There was Grace. in her big white coat ready to go "bye bye," staring with wide and slightly confused eyes, and asked innocently, "What are you doing?"

needless to say we will be locking the door from now on.

Wednesday, November 18, 2009

The Soundtrack to My Life

This post is meant to be humorous, not depressing. That being said...

As a kid (and I'm not gonna lie, when I was older than a kid, too) I would listen to some of my favorite soundtracks and I could imagine myself in some hard situation, some difficulty to overcome, and (cue the inspiring music,usually something with a lot of french horn) I would pick myself up and triumph over all obstacles. I would be the heroine to whatever story that music had brought into my head. By the time I Was in high school, I decided I wanted to make movies and it was always music that would help me come up with the ideas. That's why making sports highlight videos was one of my favorite things to do.

Some of my favorite soundtracks (there are lots) include:

Anna and the King
Gladiator
Becoming Jane
Life is Beautiful
Pearl Harbor
Last of the Mohicans
Legends of the Fall
Beautiful Mind
Legacy

I've recently started listening to soundtracks again, and as is old habit, I remember the stories that I used to play or that would come into my mind. The movies I would write to the music. And a funny thought occurred to me...

maybe all I need to get through the hard days is my own theme song. Maybe then when the kids are sick, when we're both working trying to make ends meet, when everyone we know is going through a time just as hard or harder than we are, when it seems like we are doing all we can do and it's not enough -- maybe all we need is to hear the inspiring soundtrack and suddenly we will find the strength to become the hero of our own lives.


I just wish I could hear the music.

Tuesday, November 17, 2009

Unexpected Numbers

A lot of unexpected things have happened to us lately.
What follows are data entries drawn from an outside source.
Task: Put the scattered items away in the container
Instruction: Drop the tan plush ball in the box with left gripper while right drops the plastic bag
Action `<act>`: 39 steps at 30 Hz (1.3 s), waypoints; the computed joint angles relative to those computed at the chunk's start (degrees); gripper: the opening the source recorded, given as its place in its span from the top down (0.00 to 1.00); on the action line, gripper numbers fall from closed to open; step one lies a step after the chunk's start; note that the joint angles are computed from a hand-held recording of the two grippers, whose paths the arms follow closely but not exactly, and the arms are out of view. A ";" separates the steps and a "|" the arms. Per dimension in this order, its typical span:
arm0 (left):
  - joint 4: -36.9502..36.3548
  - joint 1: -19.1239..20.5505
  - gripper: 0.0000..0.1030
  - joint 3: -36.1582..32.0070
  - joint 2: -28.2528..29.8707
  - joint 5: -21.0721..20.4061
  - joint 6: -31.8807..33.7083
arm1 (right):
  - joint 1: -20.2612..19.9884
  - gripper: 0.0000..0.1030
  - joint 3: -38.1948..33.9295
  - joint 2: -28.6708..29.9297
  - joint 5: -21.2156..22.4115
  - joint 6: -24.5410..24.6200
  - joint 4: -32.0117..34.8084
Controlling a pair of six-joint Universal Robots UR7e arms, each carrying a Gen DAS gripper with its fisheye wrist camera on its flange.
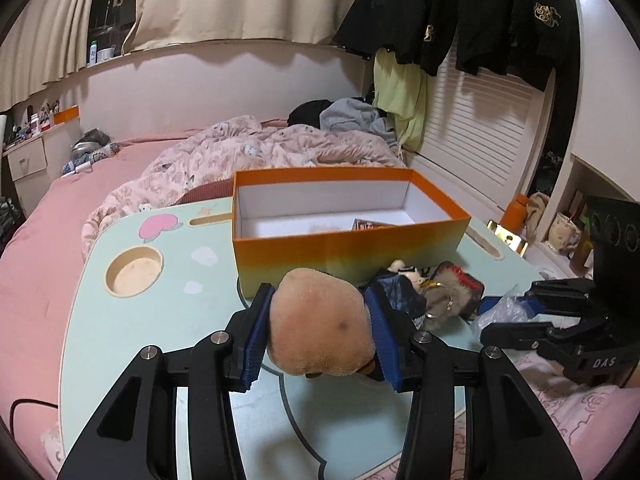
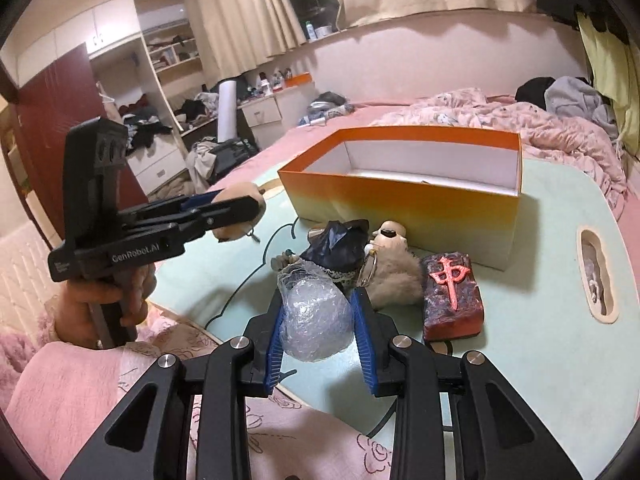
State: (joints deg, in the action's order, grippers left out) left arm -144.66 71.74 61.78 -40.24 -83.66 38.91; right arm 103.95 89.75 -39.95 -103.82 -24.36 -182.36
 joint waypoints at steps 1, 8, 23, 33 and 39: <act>0.17 -0.05 0.54 -0.39 0.18 -0.27 -0.22 | 0.10 0.71 -0.15 0.01 -0.25 -0.33 -0.15; 0.23 -1.05 0.54 -4.39 2.88 -1.01 0.36 | 0.32 0.71 -5.46 0.37 -1.14 3.06 0.94; 20.65 -3.31 0.41 -51.88 29.62 3.22 -5.30 | -0.59 0.27 -36.03 14.24 -12.09 2.82 10.70; 9.32 -3.28 0.40 -28.67 17.66 3.29 -1.77 | 0.47 0.25 -23.63 8.20 -10.16 2.99 2.92; 6.30 -2.57 0.26 -13.50 8.55 3.73 -1.30 | 2.19 0.21 -13.47 4.88 -15.67 -0.32 -0.09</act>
State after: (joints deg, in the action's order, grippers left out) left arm -138.36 69.17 48.27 -31.69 -79.93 37.61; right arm 106.13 76.29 -35.07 -119.49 -24.68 -182.45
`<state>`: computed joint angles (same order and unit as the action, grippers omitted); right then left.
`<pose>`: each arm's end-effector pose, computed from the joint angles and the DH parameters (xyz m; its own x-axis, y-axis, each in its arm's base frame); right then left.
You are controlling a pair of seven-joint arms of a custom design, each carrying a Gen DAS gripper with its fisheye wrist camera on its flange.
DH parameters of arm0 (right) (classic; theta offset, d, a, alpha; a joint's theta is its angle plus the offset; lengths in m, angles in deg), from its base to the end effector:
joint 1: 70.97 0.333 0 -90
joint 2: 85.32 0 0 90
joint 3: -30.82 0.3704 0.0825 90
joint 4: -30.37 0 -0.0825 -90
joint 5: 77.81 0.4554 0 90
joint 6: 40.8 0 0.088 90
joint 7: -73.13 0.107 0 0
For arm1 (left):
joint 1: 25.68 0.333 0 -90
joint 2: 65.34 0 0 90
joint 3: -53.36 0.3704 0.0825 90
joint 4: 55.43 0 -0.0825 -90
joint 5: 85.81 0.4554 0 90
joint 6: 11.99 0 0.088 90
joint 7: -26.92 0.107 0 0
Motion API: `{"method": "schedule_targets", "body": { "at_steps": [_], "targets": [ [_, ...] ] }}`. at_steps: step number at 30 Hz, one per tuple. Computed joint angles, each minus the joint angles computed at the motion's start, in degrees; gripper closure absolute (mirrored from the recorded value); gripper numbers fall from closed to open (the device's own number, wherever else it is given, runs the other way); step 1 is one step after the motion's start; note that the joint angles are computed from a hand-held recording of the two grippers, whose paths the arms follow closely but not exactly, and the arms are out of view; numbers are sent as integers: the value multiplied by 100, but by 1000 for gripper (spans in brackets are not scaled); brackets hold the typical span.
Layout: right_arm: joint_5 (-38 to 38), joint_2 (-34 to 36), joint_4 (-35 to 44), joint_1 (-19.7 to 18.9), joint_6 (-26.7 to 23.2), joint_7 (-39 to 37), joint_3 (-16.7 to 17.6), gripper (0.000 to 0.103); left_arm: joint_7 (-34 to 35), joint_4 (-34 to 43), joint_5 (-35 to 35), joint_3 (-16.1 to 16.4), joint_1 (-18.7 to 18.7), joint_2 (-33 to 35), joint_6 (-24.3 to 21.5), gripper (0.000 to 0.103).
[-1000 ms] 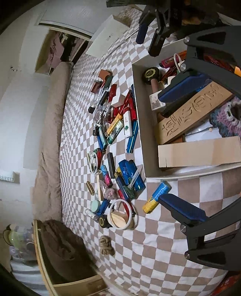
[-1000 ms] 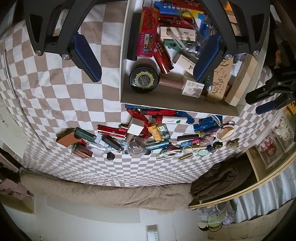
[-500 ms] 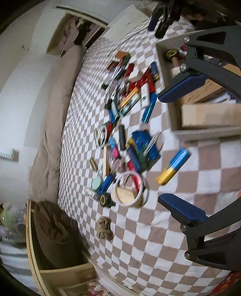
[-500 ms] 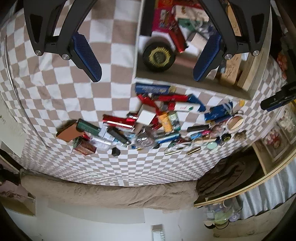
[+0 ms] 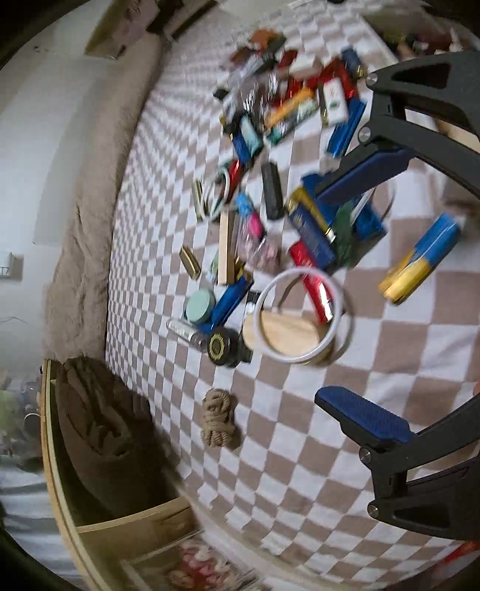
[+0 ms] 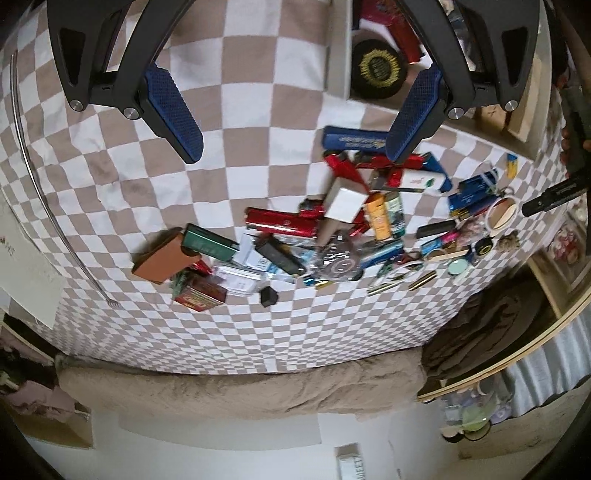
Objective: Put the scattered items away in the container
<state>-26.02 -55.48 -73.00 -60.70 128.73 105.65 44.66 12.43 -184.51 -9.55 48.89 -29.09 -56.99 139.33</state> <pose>0.7234 0.2425 0.3123 0.5306 -0.8336 -0.1536 -0.6748 -0.3058 -0.6717 0.5918 -0.1070 0.3124 0.5315 -0.8464 -0.0323 -0.6288 -0.3687 -0.6846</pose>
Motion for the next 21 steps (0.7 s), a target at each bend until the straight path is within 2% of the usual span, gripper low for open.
{"method": "schedule_targets", "body": {
  "at_steps": [4,8,18,21],
  "targets": [
    [-143,140,132,85,-115,350,-182,4,402,307,-139,38,-9,285,-341,4],
    [-109,209,163,-5,-261,456,-133,4,784,604,-349,104,-17,559,-489,4],
    [-218,353,247,6,-273,822,-203,4,1427,1055,-949,256,-82,1072,-710,4],
    [-196,368,231,-22,-265,863,-163,4,1591,1150,-1084,268,-161,1181,-933,4]
  ]
}}
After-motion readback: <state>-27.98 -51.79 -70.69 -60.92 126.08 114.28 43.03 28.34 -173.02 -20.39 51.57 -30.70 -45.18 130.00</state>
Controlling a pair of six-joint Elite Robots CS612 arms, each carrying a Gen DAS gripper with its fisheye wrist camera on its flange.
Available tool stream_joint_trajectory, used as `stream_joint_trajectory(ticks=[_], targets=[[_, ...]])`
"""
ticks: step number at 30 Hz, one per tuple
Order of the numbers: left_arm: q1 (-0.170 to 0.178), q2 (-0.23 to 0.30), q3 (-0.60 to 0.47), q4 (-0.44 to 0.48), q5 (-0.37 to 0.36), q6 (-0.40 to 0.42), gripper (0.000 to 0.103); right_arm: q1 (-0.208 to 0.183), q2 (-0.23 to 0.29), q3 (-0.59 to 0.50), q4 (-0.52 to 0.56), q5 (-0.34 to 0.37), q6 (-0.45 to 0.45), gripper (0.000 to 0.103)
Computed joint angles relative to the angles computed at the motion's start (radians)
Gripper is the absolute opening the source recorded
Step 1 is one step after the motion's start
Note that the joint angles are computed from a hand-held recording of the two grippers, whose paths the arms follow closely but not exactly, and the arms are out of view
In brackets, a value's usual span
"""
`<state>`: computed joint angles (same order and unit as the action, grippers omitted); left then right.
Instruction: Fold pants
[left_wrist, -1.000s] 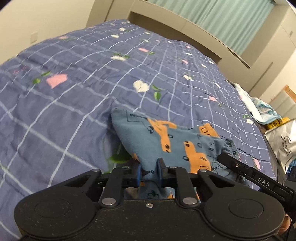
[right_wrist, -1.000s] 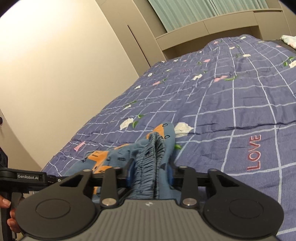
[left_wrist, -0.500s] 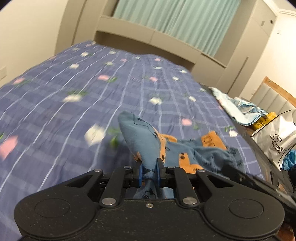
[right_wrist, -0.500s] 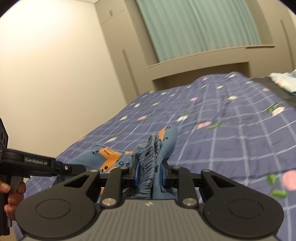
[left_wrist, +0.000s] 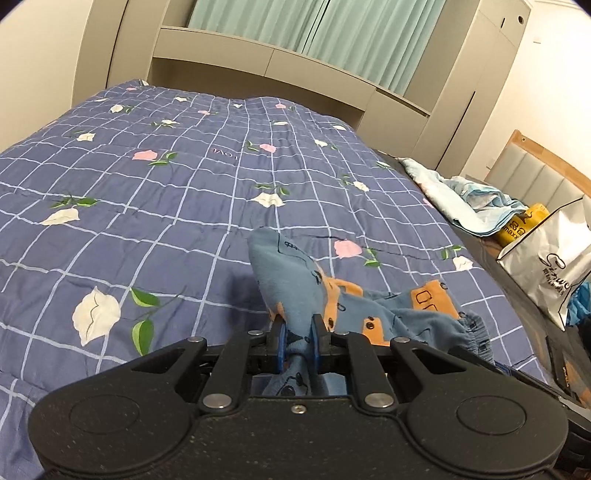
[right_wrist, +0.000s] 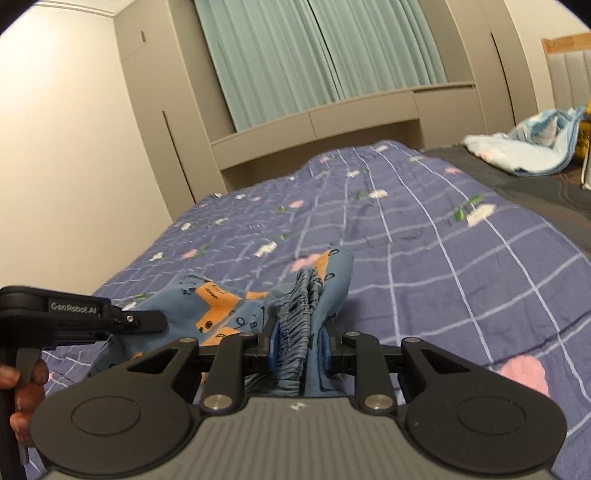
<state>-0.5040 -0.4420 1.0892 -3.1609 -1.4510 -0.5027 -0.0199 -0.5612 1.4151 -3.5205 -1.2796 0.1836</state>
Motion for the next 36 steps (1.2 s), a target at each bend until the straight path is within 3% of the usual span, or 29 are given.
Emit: stream_joint_trajectory(ticks=[8,15,21,26,32,36], targets=[[0.002,-0.003,0.003,0.021,-0.004,-0.01,0.017,0.0,0.006,0.0,0.017,-0.019,0.02,0.032],[-0.001,-0.007,0.008,0.031,0.007,-0.019,0.028,-0.001,0.007,-0.003,0.03,-0.03,0.024,0.039],[-0.005,-0.015,0.017,0.037,0.02,-0.022,0.047,0.001,0.004,0.003,0.023,-0.049,0.029,0.057],[-0.012,-0.027,0.036,0.017,0.052,-0.021,0.069,0.0,-0.002,0.014,0.002,-0.053,0.031,0.083],[-0.02,-0.048,0.074,-0.025,0.087,-0.004,0.09,0.002,-0.013,0.035,-0.028,-0.061,0.028,0.098],[-0.027,-0.062,0.102,-0.056,0.121,-0.002,0.101,0.005,-0.022,0.048,-0.049,-0.072,0.022,0.103]])
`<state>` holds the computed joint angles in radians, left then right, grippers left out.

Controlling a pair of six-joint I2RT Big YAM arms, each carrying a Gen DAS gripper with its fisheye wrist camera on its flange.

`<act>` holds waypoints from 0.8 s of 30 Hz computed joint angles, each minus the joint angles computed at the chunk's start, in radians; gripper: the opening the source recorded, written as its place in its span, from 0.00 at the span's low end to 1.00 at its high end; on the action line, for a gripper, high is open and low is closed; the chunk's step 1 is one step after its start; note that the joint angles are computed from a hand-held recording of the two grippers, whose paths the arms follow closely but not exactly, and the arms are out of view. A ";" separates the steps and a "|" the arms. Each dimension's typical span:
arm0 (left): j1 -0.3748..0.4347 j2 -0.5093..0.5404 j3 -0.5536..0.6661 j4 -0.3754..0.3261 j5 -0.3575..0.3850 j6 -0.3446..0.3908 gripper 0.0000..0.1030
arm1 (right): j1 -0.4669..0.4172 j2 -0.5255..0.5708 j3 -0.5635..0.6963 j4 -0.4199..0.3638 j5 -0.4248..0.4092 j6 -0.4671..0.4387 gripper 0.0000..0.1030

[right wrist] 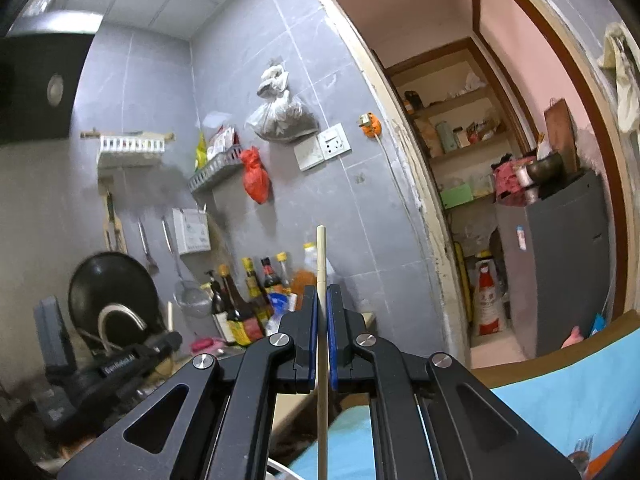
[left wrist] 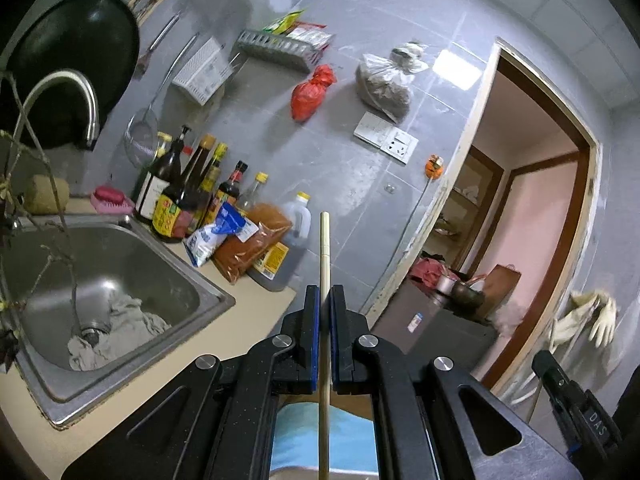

Namely...everything that has happened to us this year! let's take a look....

Currently I have.....

  • 2 kids (grace and rocky, obviously)
  • 2 jobs (photography, and Flirty Aprons sales girl. true story. just for the holidays.)
  • 2 callings (Enrichment Publicist...I make flyers and posters etc announcing the meetings, and the newest one is Sunday school teacher for 15-16 year olds. sweet.)
  • 1 messy apartment
  • 1 car
  • 3 disney movies memorized (Incredibles, Tarzan, Cars) Cinderella will soon be on the list, it's Graces most recent favorite movie.
  • 1 great husband
  • 2 new shirts thanks to Kohl's $10 cards (thanks Em for giving me yours!)
  • 3 NEW favorite shows (Heroes, Modern Family, and Community)
  • 2 old favorite shows (The Office, and 30 Rock)

This Year...

  • James has had 3 different jobs (Circuit City Sales manager, Radio Shack Store Manager, Rosetta Stone kiosk manager)
  • was the summer of REUNIONS.
  • we moved once
  • Had everything I can think of break down in our car
  • Had everything I can think of repaired on our car
  • I gained 35 pounds (get prego if you want to gain weight)
  • I lost 20 pounds (birth a baby if you want to lose weight)
  • Went to the Dr 19 times so far with one scheduled in December to make it an even 20

Well that's all I can think of right now.